The stablecoin crackdown began
Nearly 50% of all Bitcoin trades are executed using Tether, which today is the most structurally critical stablecoin in the industry. Approximately $100 billion in Tether trade volume happens every day across dozens of exchanges and throughout 2021 regulators finally started paying attention, especially in the United States. The biggest focus was on the controversial makeup of Tether's reserves, although Circle's USDC also faced scrutiny.
The China ban threatens exchanges
In September, China officially banned all cryptocurrency transactions following a soft ban in May, sending waves throughout the industry. All Bitcoin miners were forced to close shop and exchanges had to completely vacate the country. Binance, Okex, FTX and Huobi have historically catered for an Asian user-base, and the ban sent their exchange-issued tokens plummeting. Exchange tokens have mostly recovered and are still in-the-green for 2021, although the full effects of the ban are likely not to be felt for some time.
The first U.S. Bitcoin ETF was approved
The approval of the first Bitcoin ETF in the United States was a historic milestone for the cryptocurrency industry nearly a decade in the making. The ProShares BITO ETF — which tracks Bitcoin futures trading on the Chicago Mercantile Exchange — garnered more than $1 billion in trade volume on the first two days of trading and nearly maxed out the contract purchasing limit CME imposes for a single entity. Two other ETFs launched in succession, although ProShare's continues to benefit from first-mover advantage as measured by NAV. Canada was the first country to approve a Bitcoin spot ETF earlier in the year, which remain the most popular investment vehicles.

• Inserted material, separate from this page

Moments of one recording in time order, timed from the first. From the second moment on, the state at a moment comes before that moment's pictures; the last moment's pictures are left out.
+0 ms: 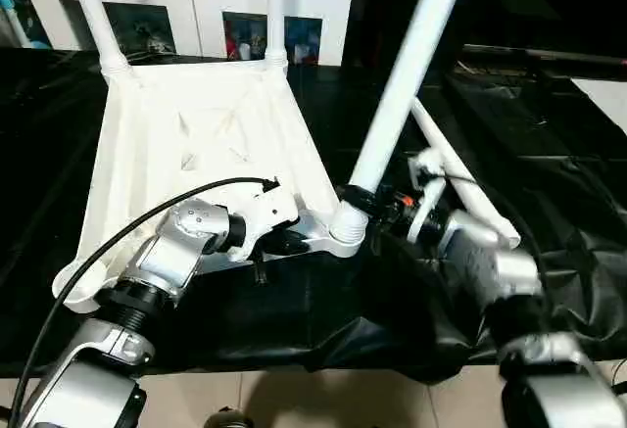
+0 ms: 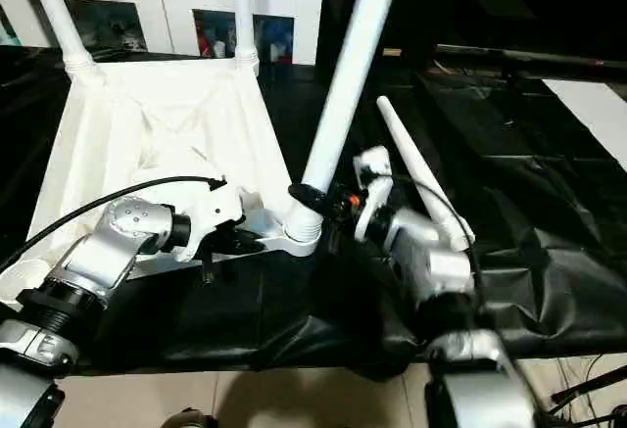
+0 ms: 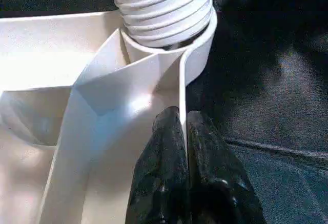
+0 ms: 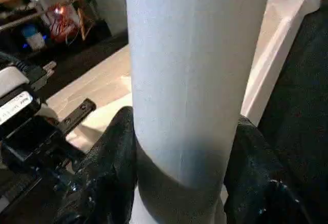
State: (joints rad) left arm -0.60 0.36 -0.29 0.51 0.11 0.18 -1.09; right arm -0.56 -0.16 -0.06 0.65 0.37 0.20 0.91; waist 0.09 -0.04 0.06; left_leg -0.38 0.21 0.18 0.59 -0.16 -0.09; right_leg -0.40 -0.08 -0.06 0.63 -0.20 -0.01
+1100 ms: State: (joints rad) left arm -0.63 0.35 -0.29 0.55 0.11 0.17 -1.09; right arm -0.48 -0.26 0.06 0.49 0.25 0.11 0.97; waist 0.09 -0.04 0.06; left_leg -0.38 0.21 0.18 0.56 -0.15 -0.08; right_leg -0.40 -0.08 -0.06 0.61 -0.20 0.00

Inflation is on a global rampage
Inflation is no longer transitory. Around the world, prices are rising rapidly caused by a combination of supply bottlenecks, pandemic-era monetary policy, and a rebound in demand. This has inevitable effects on global financial markets, including cryptocurrencies, which are often treated as risk-off assets despite their inflation-hedge narrative. The early months of 2022 will be crucial for understanding how Bitcoin reacts to contractionary macro conditions.
The U.S. Dollar is up
Throughout 2020, Bitcoin and the U.S. Dollar held a strong inverse correlation. The pandemic-induced economic crisis and subsequent monetary stimulus caused the DXY (USD Index) to plummet as Bitcoin soared to new all time highs. In 2021, this correlation largely dissipated until recently, with the Dollar making strong gains while Bitcoin has taken a bearish turn. A rising dollar can put pressure on riskier assets such as crypto and emerging market currencies, which is why the trend could serve as an indicator for market sentiment.

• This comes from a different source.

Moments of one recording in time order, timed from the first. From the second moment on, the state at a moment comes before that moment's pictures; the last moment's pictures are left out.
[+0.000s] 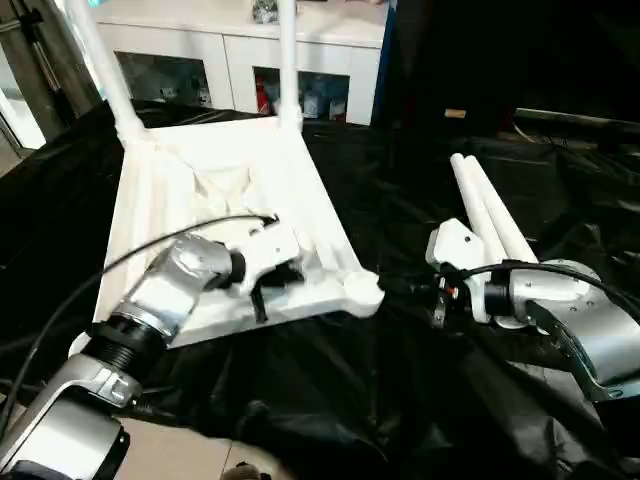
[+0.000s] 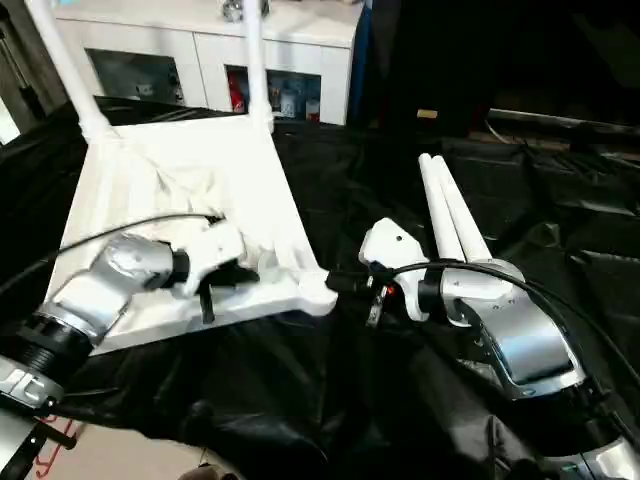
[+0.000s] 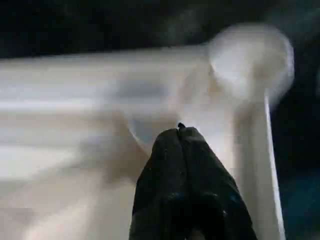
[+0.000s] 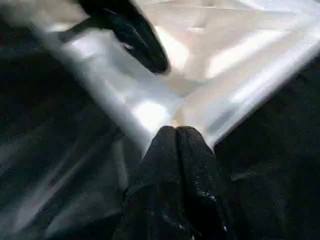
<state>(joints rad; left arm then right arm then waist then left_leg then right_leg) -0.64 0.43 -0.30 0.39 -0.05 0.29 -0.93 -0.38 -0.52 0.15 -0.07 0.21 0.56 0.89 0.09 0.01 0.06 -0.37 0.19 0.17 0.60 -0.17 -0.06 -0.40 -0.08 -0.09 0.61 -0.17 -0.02</state>
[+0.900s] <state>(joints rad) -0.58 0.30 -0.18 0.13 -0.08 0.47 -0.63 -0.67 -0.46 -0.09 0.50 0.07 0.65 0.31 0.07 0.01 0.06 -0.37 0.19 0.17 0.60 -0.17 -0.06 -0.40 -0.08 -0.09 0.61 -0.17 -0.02</state>
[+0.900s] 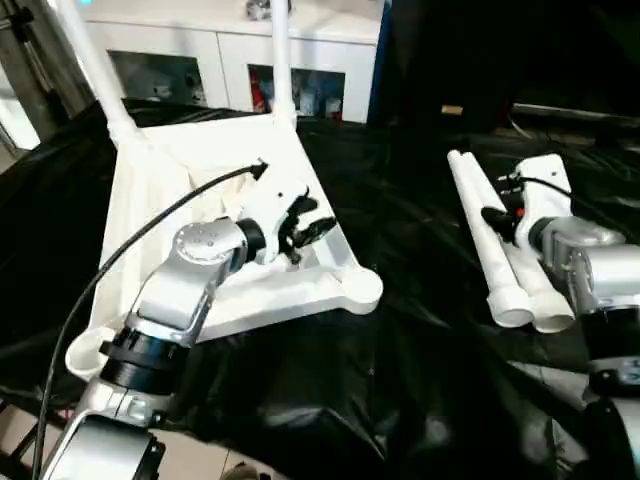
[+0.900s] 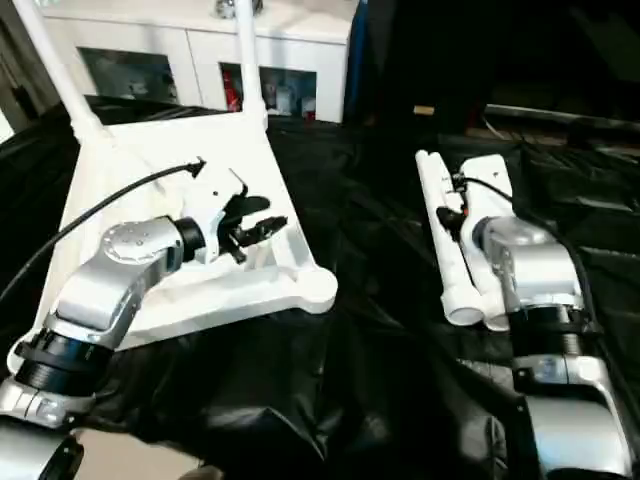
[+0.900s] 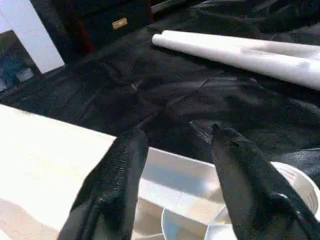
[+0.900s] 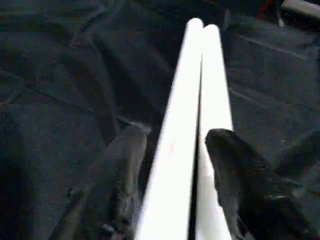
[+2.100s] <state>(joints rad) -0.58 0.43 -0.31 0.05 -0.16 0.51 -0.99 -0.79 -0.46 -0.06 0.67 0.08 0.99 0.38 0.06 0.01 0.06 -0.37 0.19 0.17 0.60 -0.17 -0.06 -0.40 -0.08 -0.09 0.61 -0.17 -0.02</state>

Currency crises drive crypto adoption
Even in 2021, countries still suffer currency crises caused by bad monetary policy. What we see happening in Turkey today has happened time and time again and is perhaps one of the best arguments for decentralized cryptocurrencies resistant to manipulation. Turkey's Lira (TRY) has depreciated to historic lows and inflation is raging, causing BTC-TRY volumes to surge to all time highs as investors seek any safe haven to avoid devastating losses.

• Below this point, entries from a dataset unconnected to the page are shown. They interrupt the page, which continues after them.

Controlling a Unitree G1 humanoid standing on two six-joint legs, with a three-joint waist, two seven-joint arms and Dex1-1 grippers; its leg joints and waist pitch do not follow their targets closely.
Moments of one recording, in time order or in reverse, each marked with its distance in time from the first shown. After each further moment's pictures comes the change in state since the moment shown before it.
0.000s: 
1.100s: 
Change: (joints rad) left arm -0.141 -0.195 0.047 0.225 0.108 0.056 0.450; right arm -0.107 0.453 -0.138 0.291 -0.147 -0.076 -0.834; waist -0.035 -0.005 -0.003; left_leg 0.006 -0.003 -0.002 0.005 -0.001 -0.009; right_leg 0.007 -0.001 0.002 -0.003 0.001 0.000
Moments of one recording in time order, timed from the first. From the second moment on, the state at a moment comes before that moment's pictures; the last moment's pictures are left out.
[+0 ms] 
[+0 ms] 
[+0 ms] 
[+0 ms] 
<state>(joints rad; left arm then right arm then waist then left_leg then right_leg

Crypto still has the best returns
Despite December's bearish turn, crypto assets still have by far the best returns when compared to traditional financial assets. Ethereum is this year's winner, up 440%, compared to Bitcoin's relatively paltry +60% returns. Gold fared worst, posting negative returns despite global inflation concerns. By traditional standards, equities still had a stellar performance, breaking numerous all time highs along the way.